Revised to address points in comments.

DDeden said...

WRT Congo, ok, I agree.

WRT Ainu, I strongly disagree that Ainu stemmed from Jomon. Ainu oral history differentiates themselves from the early occupants. They did converge, resulting in mixture, unfortunately genetic sampling of mixed descendants reported to be Ainu has produced confusion. I think that Old Japanese had a Jomon substrate, but not sure if identifiable.

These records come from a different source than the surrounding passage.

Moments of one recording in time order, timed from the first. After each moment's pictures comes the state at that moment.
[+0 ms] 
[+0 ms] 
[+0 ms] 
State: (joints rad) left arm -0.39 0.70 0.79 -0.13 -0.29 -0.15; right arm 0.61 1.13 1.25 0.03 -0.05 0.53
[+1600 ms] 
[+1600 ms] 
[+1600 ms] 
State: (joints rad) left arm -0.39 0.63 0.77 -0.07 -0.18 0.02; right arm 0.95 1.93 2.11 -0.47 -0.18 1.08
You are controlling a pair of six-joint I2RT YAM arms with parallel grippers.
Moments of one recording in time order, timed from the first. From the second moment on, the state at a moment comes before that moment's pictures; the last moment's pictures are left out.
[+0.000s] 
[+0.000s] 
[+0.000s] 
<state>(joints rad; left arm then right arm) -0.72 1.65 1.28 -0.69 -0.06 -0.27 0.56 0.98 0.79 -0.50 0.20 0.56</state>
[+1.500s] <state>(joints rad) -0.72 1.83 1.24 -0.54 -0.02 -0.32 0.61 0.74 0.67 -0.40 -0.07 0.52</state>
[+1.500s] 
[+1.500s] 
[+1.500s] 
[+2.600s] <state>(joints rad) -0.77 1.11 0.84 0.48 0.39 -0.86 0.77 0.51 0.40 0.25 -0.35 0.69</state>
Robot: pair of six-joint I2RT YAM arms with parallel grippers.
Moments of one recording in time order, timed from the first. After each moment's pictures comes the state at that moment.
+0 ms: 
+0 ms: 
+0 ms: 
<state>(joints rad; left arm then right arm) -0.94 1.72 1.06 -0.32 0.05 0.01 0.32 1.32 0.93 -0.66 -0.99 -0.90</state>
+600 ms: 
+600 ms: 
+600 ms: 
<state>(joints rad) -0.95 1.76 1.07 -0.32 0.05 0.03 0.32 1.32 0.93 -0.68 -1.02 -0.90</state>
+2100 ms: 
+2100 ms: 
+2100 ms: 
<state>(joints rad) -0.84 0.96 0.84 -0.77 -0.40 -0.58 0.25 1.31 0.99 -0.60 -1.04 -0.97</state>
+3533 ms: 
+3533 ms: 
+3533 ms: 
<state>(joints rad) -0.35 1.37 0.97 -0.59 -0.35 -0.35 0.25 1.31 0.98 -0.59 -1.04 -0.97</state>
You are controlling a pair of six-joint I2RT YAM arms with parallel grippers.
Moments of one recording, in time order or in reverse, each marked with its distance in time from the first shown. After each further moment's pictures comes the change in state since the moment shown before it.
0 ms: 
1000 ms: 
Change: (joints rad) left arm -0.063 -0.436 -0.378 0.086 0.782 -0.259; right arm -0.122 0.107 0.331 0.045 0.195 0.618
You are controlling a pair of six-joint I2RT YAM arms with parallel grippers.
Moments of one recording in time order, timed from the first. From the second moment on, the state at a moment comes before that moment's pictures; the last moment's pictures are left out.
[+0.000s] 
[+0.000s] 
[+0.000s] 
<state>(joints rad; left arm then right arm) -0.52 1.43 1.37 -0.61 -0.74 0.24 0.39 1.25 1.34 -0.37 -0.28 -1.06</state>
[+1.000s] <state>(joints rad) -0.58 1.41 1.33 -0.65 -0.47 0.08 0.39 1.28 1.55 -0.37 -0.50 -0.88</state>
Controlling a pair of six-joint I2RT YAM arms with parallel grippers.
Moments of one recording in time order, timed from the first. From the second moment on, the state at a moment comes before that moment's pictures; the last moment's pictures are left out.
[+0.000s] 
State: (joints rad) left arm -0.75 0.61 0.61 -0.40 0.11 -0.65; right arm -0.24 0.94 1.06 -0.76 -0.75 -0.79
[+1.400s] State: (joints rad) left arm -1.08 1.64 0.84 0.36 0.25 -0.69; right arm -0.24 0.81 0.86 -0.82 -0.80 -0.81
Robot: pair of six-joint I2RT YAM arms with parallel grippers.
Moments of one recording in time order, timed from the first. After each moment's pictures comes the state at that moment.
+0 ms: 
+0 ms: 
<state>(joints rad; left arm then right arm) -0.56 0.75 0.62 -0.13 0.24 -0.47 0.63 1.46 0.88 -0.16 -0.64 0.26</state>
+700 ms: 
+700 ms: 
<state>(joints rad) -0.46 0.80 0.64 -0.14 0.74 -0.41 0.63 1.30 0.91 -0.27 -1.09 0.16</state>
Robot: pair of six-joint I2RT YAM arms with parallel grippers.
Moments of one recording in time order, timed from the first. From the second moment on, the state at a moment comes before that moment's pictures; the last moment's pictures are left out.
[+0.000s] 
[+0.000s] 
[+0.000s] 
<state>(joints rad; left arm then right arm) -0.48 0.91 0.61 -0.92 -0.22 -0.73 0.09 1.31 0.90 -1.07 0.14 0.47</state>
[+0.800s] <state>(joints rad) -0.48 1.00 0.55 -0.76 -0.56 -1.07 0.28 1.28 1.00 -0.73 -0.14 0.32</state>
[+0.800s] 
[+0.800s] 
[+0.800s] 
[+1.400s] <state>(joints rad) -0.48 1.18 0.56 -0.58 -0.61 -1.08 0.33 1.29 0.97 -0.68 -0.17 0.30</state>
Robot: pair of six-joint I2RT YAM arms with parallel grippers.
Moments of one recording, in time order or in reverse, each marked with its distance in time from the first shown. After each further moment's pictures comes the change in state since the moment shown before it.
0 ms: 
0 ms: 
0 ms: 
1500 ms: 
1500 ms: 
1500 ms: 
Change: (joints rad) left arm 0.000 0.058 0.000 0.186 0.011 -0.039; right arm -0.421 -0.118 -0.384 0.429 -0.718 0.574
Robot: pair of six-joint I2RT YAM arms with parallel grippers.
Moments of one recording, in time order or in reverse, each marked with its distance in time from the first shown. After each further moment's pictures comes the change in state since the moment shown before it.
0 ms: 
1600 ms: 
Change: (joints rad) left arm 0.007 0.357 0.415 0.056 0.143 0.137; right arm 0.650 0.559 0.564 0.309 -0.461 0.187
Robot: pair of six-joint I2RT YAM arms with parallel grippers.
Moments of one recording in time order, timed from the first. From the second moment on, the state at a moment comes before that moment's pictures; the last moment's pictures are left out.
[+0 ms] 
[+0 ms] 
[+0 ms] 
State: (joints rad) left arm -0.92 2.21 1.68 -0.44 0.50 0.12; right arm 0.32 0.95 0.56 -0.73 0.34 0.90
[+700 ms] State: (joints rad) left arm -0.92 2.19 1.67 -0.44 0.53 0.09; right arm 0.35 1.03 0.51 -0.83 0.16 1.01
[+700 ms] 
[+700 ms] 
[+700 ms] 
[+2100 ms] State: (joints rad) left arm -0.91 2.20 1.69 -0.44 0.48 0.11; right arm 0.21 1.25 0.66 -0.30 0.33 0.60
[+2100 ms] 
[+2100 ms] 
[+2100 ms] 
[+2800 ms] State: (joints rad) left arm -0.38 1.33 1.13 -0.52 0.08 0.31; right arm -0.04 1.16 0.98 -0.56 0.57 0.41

BTW Hmong trace genetic influence in modern Japanese indicate some contact in the past.

DDeden said...

Siberian DNA research

Abstract: We present genome-wide data from 40 individuals dating to c.16,900 to 550 years ago in northeast Asia. We describe hitherto unknown gene flow and admixture events in the region, revealing a complex population history. While populations east of Lake Baikal remained relatively stable from the Mesolithic to the Bronze Age, those from Yakutia and west of Lake Baikal witnessed major population transformations, from the Late Upper Paleolithic to the Neolithic, and during the Bronze Age, respectively. We further locate the Asian ancestors of Paleo-Inuits, using direct genetic evidence. Last, we report the most northeastern ancient occurrence of the plague-related bacterium, Yersinia pestis. Our findings indicate the highly connected and dynamic nature of northeast Asia populations throughout the Holocene.

Science Advances

ramones1986 said...

Specific link, please...

ramones1986 said...
This comment has been removed by the author.
ramones1986 said...


So, you think that Ainu came from the Okhotsk culture (northeast), as suggested in this paper:


DDeden said...

DDeden said...

I can't be so specific, but yes, I think Ainu came from Amur and met Jomon in Japan. I have conjectured that the Ainu of Japan had been linked to the Aynu of the Tarim Basin, based on the town Khotan there and the fact that the word for village in Ainu is kotan, and the somewhat caucasian appearance of both Ainu and Aynu.

DDeden said...

Note that the map shows the Okhotsk (Ainu) barley route had passed not far from the northern Tarim Basin where Khotan (Aynu) was located.

andrew said...

Thanks for all the input. I'll look into it.

AlanL said...

So if the current Tibetans are post-Neolitihic migrants, when and from whom did they pick up the (Denisovan?) high altitude adaptations? From previous hunter-gatherers? Or Denisovan yetis still extant in the last 5000 years?

andrew said...


Previous hunter-gathers.

Keep in mind too that the trajectory of gene frequencies for genes that convey selective fitness are very different from fitness neutral genes that are merely ancestry informative. In a tiny number of instances of introgression will fairly rapidly rise to a high percentage of the population in the former case. Small introgressions have a high probability of leaving the gene pool entirely or being diluted to a small percentage in the latter case.